Composable free-space continuous-variable quantum key distribution using discrete modulation

TL;DR

This paper introduces a composable finite-size CV QKD system with discrete modulation, optimized for urban atmospheric channels, demonstrating a laboratory implementation with a novel security proof and key extraction process.

Contribution

It presents the first finite-size, composable CV QKD protocol with discrete modulation tailored for atmospheric channels, including a novel security proof and practical implementation.

Findings

Successful laboratory demonstration of the protocol

Implementation of a new security proof for finite-size keys

Analysis of frame error impact on key generation

Abstract

Continuous-variable (CV) quantum key distribution (QKD) allows for quantum secure communication with the benefit of being close to existing classical coherent communication. In recent years, CV QKD protocols using a discrete number of displaced coherent states have been studied intensively, as the modulation can be directly implemented with real devices with a finite digital resolution. However, the experimental demonstrations until now only calculated key rates in the asymptotic regime. To be used in cryptographic applications, a QKD system has to generate keys with composable security in the finite-size regime.
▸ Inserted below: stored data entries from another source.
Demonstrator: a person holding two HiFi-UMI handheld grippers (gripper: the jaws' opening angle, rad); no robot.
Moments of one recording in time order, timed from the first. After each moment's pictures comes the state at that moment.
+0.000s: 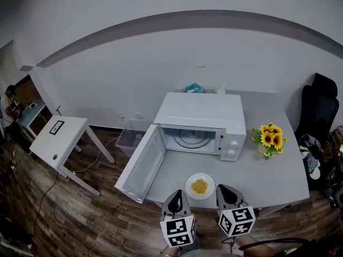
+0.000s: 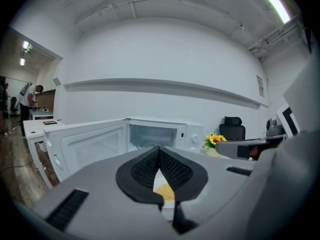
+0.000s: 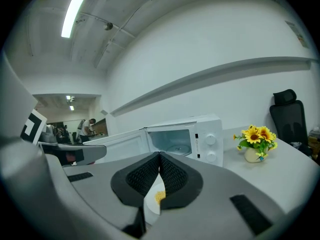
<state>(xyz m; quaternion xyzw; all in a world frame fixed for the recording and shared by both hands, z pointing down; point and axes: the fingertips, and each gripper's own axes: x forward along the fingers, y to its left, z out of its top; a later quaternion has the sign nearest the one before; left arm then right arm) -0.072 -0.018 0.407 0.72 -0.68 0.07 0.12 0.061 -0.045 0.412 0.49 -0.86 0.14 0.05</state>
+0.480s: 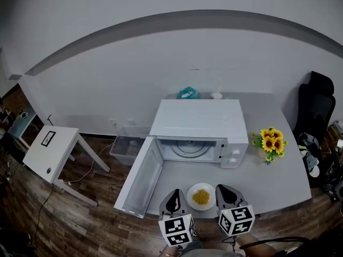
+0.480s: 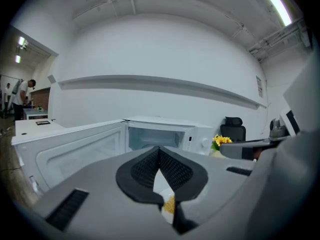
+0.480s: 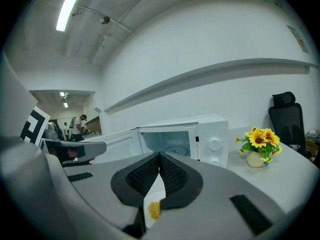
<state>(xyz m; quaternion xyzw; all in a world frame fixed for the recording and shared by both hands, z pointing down) -0.100 -0.087 0.407 0.73 -0.66 0.07 0.12 0.042 -0.103 0.413 0.51 -0.84 0.14 0.07</state>
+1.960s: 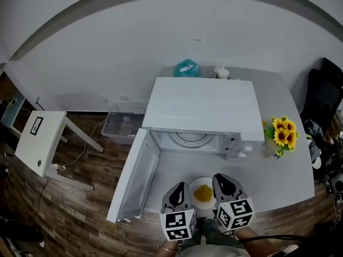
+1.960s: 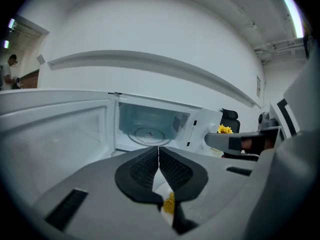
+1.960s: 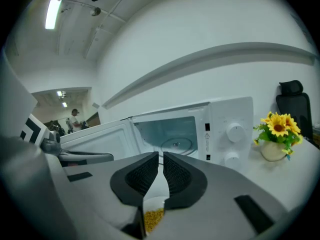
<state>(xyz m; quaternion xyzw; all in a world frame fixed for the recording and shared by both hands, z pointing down) -0.099 -0.154 0.474 0.76 -0.61 0.11 0.20 0.011 -0.177 0.458 0.50 -0.84 0.18 0.09</state>
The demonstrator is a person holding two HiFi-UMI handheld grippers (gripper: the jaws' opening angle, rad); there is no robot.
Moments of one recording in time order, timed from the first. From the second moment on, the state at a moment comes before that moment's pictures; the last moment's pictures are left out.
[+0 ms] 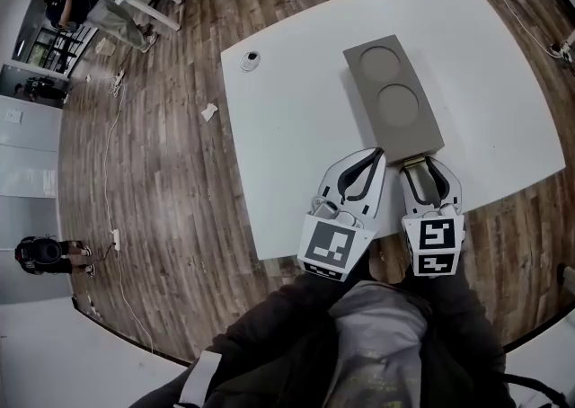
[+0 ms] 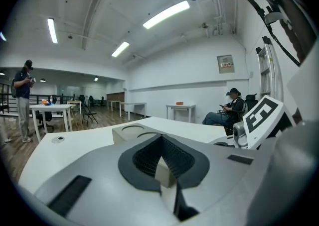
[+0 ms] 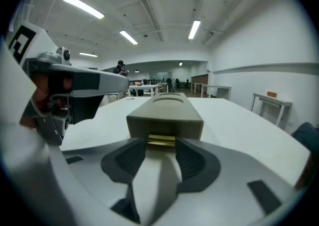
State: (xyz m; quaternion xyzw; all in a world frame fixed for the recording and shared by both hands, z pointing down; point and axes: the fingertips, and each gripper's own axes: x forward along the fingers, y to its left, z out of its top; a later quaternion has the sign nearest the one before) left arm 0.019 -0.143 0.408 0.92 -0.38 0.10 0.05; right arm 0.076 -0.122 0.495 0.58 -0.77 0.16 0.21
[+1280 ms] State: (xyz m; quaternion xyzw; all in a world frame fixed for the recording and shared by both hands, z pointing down) left arm 0.043 -0.100 0.405 0.94 -0.32 0.11 0.06; right arm 0.087 -0.052 0.502 0.60 -0.75 0.17 0.22
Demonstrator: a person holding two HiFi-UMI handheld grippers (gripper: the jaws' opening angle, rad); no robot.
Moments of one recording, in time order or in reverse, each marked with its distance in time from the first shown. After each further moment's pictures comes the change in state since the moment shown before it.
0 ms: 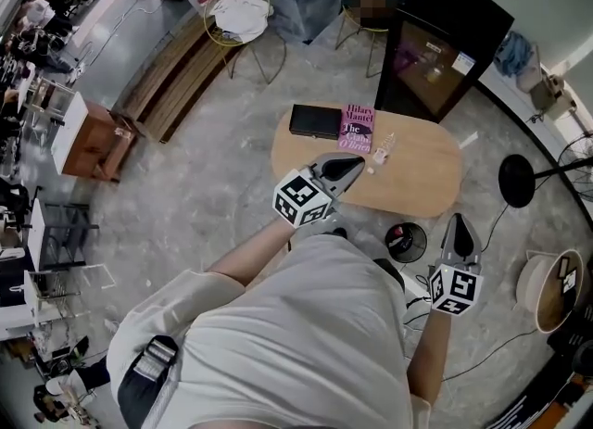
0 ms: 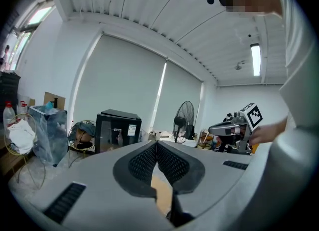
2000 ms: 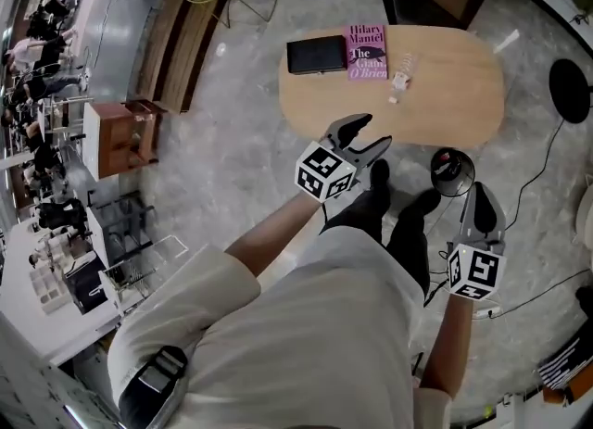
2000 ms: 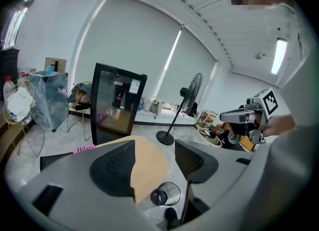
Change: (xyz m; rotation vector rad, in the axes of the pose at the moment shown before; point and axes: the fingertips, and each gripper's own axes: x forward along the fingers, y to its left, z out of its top) left arm 0.091 0.010 -0.156 -0.136 0.338 0.015; right arm 0.035 -0.028 -0.117 0.157 0.208 0.011
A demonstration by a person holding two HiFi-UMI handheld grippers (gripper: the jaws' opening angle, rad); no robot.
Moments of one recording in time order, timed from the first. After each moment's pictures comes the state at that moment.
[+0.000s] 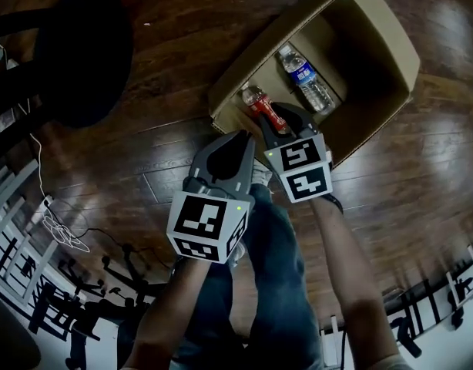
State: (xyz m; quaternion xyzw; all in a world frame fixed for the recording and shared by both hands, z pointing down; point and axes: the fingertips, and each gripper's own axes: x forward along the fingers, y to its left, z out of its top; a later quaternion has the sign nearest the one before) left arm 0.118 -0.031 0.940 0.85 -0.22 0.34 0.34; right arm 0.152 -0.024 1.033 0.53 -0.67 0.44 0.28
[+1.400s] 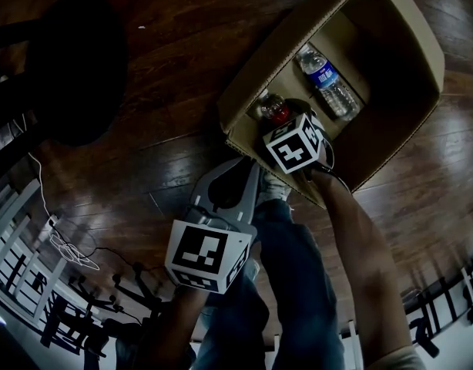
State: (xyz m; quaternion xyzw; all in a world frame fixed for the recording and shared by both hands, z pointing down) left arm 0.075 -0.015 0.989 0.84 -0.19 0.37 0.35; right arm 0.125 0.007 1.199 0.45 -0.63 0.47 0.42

In this paper, we present a CV QKD system using discrete modulation that is especially designed for urban atmospheric channels. For this, we use polarization encoding to cope with the turbulent but non-birefringent atmosphere. This will allow to expand CV QKD networks beyond the existing fiber backbone. In a first laboratory demonstration, we implemented a novel type of security proof allowing to calculate composable finite-size key rates against i.i.d. collective attacks without any Gaussian assumptions. We applied the full QKD protocol including a QRNG, error correction and privacy amplification to extract secret keys. In particular, we studied the impact of frame errors on the actual key generation.